++++ Stored data ++++
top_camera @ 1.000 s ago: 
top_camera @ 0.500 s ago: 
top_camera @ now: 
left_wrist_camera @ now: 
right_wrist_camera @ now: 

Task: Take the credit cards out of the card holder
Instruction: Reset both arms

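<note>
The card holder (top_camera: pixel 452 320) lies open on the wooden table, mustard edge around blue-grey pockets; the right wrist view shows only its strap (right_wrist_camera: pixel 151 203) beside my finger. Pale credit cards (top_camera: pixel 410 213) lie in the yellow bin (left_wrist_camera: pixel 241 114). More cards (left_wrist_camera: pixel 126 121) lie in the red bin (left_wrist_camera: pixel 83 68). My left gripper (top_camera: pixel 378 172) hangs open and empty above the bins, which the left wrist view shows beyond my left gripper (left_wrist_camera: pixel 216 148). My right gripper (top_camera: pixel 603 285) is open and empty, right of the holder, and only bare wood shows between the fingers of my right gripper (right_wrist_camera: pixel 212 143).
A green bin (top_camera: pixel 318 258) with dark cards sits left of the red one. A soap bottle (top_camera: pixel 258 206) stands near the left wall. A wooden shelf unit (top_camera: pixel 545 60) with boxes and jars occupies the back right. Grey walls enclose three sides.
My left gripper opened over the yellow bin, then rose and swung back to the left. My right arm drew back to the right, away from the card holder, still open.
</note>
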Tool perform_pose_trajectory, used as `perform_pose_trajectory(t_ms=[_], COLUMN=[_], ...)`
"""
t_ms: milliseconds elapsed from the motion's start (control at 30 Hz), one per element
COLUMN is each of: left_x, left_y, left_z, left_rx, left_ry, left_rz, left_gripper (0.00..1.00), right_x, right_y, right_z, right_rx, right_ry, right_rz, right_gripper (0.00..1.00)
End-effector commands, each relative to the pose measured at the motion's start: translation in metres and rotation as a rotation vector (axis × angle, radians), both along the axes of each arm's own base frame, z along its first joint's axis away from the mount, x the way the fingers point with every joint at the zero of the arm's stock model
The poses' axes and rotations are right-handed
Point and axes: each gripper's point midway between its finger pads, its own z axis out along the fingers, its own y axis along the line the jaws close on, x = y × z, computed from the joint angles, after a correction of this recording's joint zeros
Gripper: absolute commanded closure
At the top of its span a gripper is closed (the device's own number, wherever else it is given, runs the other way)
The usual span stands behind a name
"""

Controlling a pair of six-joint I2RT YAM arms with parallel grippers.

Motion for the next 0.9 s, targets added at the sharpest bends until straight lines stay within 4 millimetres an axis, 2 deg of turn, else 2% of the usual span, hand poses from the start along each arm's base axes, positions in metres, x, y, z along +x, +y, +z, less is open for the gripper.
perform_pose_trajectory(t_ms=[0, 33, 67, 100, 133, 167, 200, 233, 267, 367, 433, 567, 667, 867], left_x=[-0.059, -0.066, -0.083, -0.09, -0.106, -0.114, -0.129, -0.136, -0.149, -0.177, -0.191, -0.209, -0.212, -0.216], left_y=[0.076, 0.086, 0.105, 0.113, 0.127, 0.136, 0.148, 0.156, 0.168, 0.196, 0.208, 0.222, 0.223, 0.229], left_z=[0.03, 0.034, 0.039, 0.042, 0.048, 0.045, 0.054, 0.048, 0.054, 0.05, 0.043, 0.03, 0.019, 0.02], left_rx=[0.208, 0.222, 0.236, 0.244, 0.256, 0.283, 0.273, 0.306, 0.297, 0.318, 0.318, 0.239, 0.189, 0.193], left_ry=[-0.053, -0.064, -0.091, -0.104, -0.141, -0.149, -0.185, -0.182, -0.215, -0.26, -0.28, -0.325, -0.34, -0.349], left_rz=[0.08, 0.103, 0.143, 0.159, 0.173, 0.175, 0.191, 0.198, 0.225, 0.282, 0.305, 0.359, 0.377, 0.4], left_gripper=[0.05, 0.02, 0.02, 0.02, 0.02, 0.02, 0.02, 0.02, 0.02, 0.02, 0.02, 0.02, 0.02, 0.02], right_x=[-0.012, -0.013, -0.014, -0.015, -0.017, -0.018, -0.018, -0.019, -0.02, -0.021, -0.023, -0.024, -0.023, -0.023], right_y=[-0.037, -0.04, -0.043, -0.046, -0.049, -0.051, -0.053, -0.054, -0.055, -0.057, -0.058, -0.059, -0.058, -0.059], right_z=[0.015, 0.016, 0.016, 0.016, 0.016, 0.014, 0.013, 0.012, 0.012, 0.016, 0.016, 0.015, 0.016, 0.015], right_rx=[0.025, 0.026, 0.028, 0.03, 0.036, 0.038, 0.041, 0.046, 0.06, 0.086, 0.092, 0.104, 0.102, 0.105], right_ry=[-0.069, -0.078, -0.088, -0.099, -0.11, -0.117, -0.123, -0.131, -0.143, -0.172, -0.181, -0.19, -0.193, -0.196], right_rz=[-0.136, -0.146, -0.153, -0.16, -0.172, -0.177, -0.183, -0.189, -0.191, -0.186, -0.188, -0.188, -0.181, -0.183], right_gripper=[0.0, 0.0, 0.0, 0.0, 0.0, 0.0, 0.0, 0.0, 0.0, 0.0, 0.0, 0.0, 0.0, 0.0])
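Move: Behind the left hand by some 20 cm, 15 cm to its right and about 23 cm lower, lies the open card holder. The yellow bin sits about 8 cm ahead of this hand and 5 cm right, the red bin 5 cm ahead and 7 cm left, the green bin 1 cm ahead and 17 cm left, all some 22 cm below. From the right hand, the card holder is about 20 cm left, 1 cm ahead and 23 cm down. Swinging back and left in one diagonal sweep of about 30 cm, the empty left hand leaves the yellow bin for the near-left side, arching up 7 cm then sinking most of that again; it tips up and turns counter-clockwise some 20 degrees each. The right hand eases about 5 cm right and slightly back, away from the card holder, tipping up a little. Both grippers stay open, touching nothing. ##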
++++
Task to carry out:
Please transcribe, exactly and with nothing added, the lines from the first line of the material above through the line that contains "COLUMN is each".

Task solution:
top_camera @ 1.000 s ago: 
top_camera @ 0.500 s ago: 
top_camera @ now: 
left_wrist_camera @ now: 
right_wrist_camera @ now: 

Task: Take the credit cards out of the card holder
Instruction: Reset both arms

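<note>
The card holder (top_camera: pixel 452 320) lies open on the wooden table, mustard edge around blue-grey pockets; the right wrist view shows only its strap (right_wrist_camera: pixel 151 203) beside my finger. Pale credit cards (top_camera: pixel 410 213) lie in the yellow bin (left_wrist_camera: pixel 241 114). More cards (left_wrist_camera: pixel 126 121) lie in the red bin (left_wrist_camera: pixel 83 68). My left gripper (top_camera: pixel 378 172) hangs open and empty above the bins, which the left wrist view shows beyond my left gripper (left_wrist_camera: pixel 216 148). My right gripper (top_camera: pixel 603 285) is open and empty, right of the holder, and only bare wood shows between the fingers of my right gripper (right_wrist_camera: pixel 212 143).
A green bin (top_camera: pixel 318 258) with dark cards sits left of the red one. A soap bottle (top_camera: pixel 258 206) stands near the left wall. A wooden shelf unit (top_camera: pixel 545 60) with boxes and jars occupies the back right. Grey walls enclose three sides.
My left gripper opened over the yellow bin, then rose and swung back to the left. My right arm drew back to the right, away from the card holder, still open.
</note>
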Tool perform_pose_trajectory, used as `perform_pose_trajectory(t_ms=[_], COLUMN=[_], ...)`
"""
t_ms: milliseconds elapsed from the motion's start (control at 30 Hz), one per element
COLUMN is each of: left_x, left_y, left_z, left_rx, left_ry, left_rz, left_gripper (0.00..1.00), right_x, right_y, right_z, right_rx, right_ry, right_rz, right_gripper (0.00..1.00)

Work on this exercise is complete.